振动-脉动高梯度磁选机中颗粒稳定堆积的模拟研究

振动-脉动高梯度磁选技术是在脉动高梯度磁选技术的基础上发展起来的一种新技术。由于在基体中引入了振动，它比PHGMS具有更高的选择性。然而，以往的研究主要是通过实验研究VPHGMS的分离性能；很少有研究关注其分离机制。本文采用二维模拟的方法研究了VPHGMS分离器内的磁场分布、流场分布和颗粒堆积特性。结果表明，基体周围的磁场分布不随基体位移而变化，但流体速度的变化在VPHGMS中比在PHGMS中更快、更强。当基体振动时，一些颗粒能够跟随其运动，并在基体的上下表面占据稳定的堆积区。该区域随着磁场分布、体积磁化率和颗粒直径的增加而扩大，但随着振动频率的增加而缩小。通过对理想的两种矿物混合物的分离性能分析，考察了VPHGMS的选择性。模拟结果表明，随着振动频率的增加，采收率下降，选择性增强，这与以往的实验结果一致。

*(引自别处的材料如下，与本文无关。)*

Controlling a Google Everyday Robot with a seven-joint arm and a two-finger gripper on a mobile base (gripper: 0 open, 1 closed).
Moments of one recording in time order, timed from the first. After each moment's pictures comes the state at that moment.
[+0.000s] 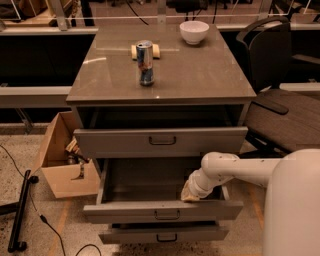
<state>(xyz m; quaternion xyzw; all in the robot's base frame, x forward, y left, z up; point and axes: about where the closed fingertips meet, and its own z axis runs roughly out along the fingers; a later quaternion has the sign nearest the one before) 0.565 -0.116 0.418 -0.69 0.70 0.10 0.16</state>
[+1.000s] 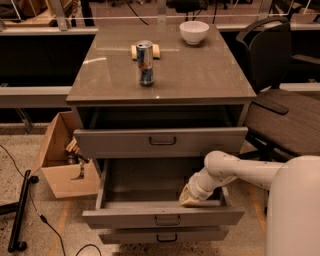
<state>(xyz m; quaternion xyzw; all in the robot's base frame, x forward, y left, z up) 0.552 -0.105 0.405 -0.68 0.69 0.18 0.16</state>
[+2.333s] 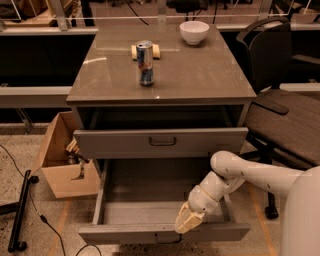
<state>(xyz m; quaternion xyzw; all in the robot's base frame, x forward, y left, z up) 0.420 -0.076 0.481 -0.64 0.62 0.44 0.07</state>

本文章由计算机程序翻译，如有差异，请以英文原文为准。

求助全文

约1分钟内获得全文求助全文

来源期刊

Powder Technology 工程技术-工程：化工

CiteScore

9.90

自引率

15.40%

发文量

1047

审稿时长

46 days

期刊介绍： Powder Technology is an International Journal on the Science and Technology of Wet and Dry Particulate Systems. Powder Technology publishes papers on all aspects of the formation of particles and their characterisation and on the study of systems containing particulate solids. No limitation is imposed on the size of the particles, which may range from nanometre scale, as in pigments or aerosols, to that of mined or quarried materials. The following list of topics is not intended to be comprehensive, but rather to indicate typical subjects which fall within the scope of the journal's interests: Formation and synthesis of particles by precipitation and other methods. Modification of particles by agglomeration, coating, comminution and attrition. Characterisation of the size, shape, surface area, pore structure and strength of particles and agglomerates (including the origins and effects of inter particle forces). Packing, failure, flow and permeability of assemblies of particles. Particle-particle interactions and suspension rheology. Handling and processing operations such as slurry flow, fluidization, pneumatic conveying. Interactions between particles and their environment, including delivery of particulate products to the body. Applications of particle technology in production of pharmaceuticals, chemicals, foods, pigments, structural, and functional materials and in environmental and energy related matters. For materials-oriented contributions we are looking for articles revealing the effect of particle/powder characteristics (size, morphology and composition, in that order) on material performance or functionality and, ideally, comparison to any industrial standard.